Add support for running all tests and upload their results

marekfort · November 15, 2024, 4:17pm

Need/problem

Some organizations want to use the selective testing as follows:

on main, selective test results should not be fetched, but they should be uploaded
on PRs, selective tests results should be fetched, but should not be uploaded

The flows for PR was solved by implementation of this RFC that introduced the --no-upload command.

However, as of now, there’s no way to skip fetching selective test results and uploading them after they are run.

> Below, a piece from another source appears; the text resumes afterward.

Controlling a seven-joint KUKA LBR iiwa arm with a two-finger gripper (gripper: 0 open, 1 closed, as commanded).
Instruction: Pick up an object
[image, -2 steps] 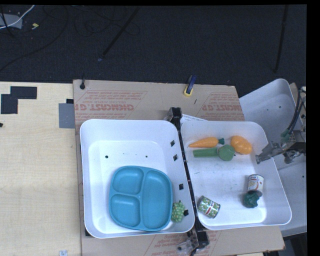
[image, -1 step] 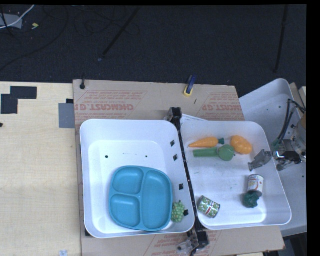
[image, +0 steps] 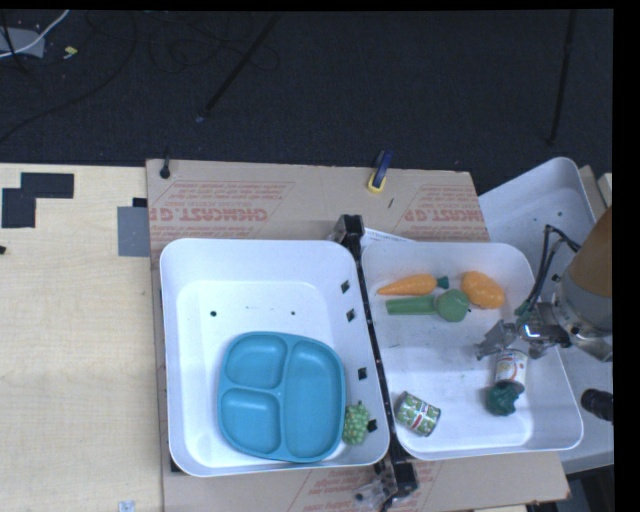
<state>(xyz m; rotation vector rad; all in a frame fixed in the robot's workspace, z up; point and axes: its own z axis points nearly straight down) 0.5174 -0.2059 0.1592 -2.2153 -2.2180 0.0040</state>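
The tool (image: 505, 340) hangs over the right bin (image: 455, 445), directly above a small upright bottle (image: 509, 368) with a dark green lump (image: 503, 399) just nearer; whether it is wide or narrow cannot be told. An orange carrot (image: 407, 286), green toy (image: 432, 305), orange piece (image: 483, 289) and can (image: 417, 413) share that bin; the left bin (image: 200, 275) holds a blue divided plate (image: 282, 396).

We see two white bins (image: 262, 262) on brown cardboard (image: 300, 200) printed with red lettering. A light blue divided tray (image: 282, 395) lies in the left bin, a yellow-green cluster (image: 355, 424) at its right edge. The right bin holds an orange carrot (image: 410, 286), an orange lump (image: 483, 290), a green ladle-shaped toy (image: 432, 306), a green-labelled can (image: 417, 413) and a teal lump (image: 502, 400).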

To skip fetching selective test results, developers can run tuist test --no-selective-testing – but that will also skip the upload.

Proposed solution

I’m proposing to add a new flag tuist test --run-all-tests that will force run of all tests regardless of the state of the remote and local cache. At the end of a successful run, the command would still store the results in the local cache and upload them to the remote cache (unless --no-upload would be passed as well).

Drawbacks

We’re adding complexity to the tuist test command. There would be now three flags for augmenting the selective testing behavior:

--no-upload → skips uploading test results, but stores them locally
--no-selective-testing → fully disables selective testing feature
--run-all-tests → runs all tests, but still stores selective test results locally and remotely

Alternatives

I have considered changing the behavior of the --no-selective-testing flag to be the same as the proposed --run-all-tests. But if we did that, there would be no way of skipping storing selective test results locally – and skipping hashing the graph for selective results purposes. So, I’m currently more in favor of keeping the current behavior where --no-selective-testing completely disables the selective testing feature and all the logic associated with it.

Unresolved questions

What do you think about the proposed flag name and its behavior? Any other alternatives that we should consider?

pepicrft · November 15, 2024, 4:34pm

I wonder if we can model this problem differently to avoid the complexity we are introducing at the flag level. If I understood the scenarios correctly, there are three variables:

Whether to run selectively
Whether to persist results
Where to persist the results

What about having two flags, --selective-testing, --selective-testing-store:

# Current behavior: it runs selectively and persists in the results
# locally and remotely
tuist test

# Don't run selectively but persist results locally 
tuist test --no-selective-testing --selective-testing-store local

# Don't run selectively but persist results locally and remotely
tuist test --no-selective-testing --selective-testing-store local,remote

# Run selectively but don't persiste the results
tuist test --no-selective-testing-store

marekfort · November 15, 2024, 4:49pm

As was reasoned here, --no-upload was introduced, so we can have a common flag for disabling any uploads. Introducing --selective-testing-store would mean we’d either duplicate the behavior or have a breaking change in the CLI.

And with your proposal, we wouldn’t technically end up with fewer flags. And there’s the (albeit small) additional overhead of --selective-testing-store being an array.

I’m leaning to keeping --no-upload and --no-selective-testing to make this change purely additive instead of introducing a breaking change and a behavioral change for an existing flag for, in my opinion, very minor wins for the CLI flags complexity (if any, that’s debatable)

pepicrft · November 18, 2024, 10:23am

I forgot to mention it with the proposal, but with the introduction of the flag I’d then deprecate --no-upload in favor of --selective-testing-store.

Naming is difficult, subjective, and difficult to get right in the first shot when we don’t know the use cases that will show up down the road. I lean on evolving ours as we iterate on the feature, even if that means a bit of nudging on the user through deprecation warnings and a bit of complexity on our end. In the long term, that’s better than adding more flags.

We can defer this discussion and have it if we see we keep adding more flags, but I see these as opportunities to reflect and challenge what we’ve decided in the past, and correct the curse if needed. Feel free to make the call here.

marekfort · November 18, 2024, 10:42am

We can go with your proposal if users raise a need for the extra flexibility.

Changing the behavior of --no-selective-testing would be breaking as well, so I’m in favor of introducing --run-all-tests which is imho a better name than --no-selective-testing and the flag will be an additive change.

And if we end up implementing --selective-testing-store and --no-selective-testing-store down the line, we can deprecate the --no-selective-testing flag.